Ensaio sobre a cegueira
Refletindo sobre as sensações que despertou em mim o último processo eleitoral surgiu espontânea na minha mente a associação com o romance ‘Ensaio sobre a cegueira’ do escritor Saramago, mais tarde transformado no filme homônimo.
Perguntei a mim mesmo por que a palavra cegueira se impôs aos meus pensamentos. O que isso teria a ver com as eleições e com a avalanche de comentários que povoaram as páginas das redes sociais durante e depois da campanha? A sensação foi de uma progressiva perda da “visão”, que acometeu de forma súbita, como no romance, uma massa crescente de pessoas. Um véu escuro caiu sobre os olhos dos que se empenharam nas duas frentes da campanha do segundo turno. A capacidade de enxergar a realidade com senso crítico ficou aos poucos afetada. Os candidatos e seus respectivos partidos se tornaram rapidamente sombras de objetos “idealizados”. Nada cega mais que a idealização.

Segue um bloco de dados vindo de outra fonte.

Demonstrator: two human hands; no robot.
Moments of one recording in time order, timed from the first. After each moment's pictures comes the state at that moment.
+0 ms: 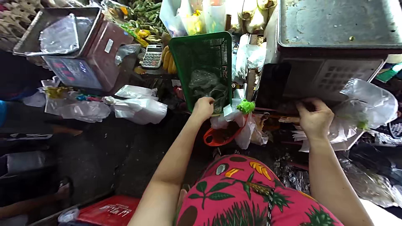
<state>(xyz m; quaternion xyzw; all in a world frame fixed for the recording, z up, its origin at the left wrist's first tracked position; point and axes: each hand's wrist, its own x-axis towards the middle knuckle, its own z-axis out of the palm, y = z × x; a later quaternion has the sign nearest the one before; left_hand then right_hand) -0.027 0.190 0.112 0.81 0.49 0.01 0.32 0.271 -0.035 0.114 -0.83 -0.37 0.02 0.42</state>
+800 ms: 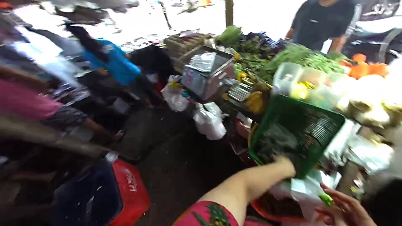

A radicalização da discussão raivosa sobre quem era “o demônio”, levou naturalmente a criar como contrapartida o “anjo”. Não importa que lado alguém escolhesse, a visão da realidade parecia definitivamente perdida e, às apalpadelas, com a hábil ajuda dos marqueteiros, os eleitores puderam construir em sua mente uma imagem fantasmática do seu candidato e do respectivo adversário. Rapidamente a epidemia se espalhou. Os cegos se isolaram no reduto das redes sociais que rapidamente assumiram o aspecto conturbado e deteriorado dos cenários sombrios descritos no livro de Saramago habilmente recriados pelo filme. A violência se apoderou de pessoas habitualmente educadas e pacíficas. Agressões, estupros verbais e reações paranoicas tomaram conta dos dois lados.
A esperança é que, como no romance, aos poucos possamos recuperar a visão e ver os montes de lixo fedorento que nos rodeiam por toda parte e perceber que a realidade vai exigir a coragem de olhar para os escombros, reconhecer no meio deles os fantasmas de antigas ideologias que nunca morreram e perceber que nenhuma delas nos levará a identificar onde está o perigo real e o caminho da reconstrução. Agora é a hora do choque de realidade, ele virá, que nós queiramos ou não, e os cenários que se abrem não são certamente atrativos.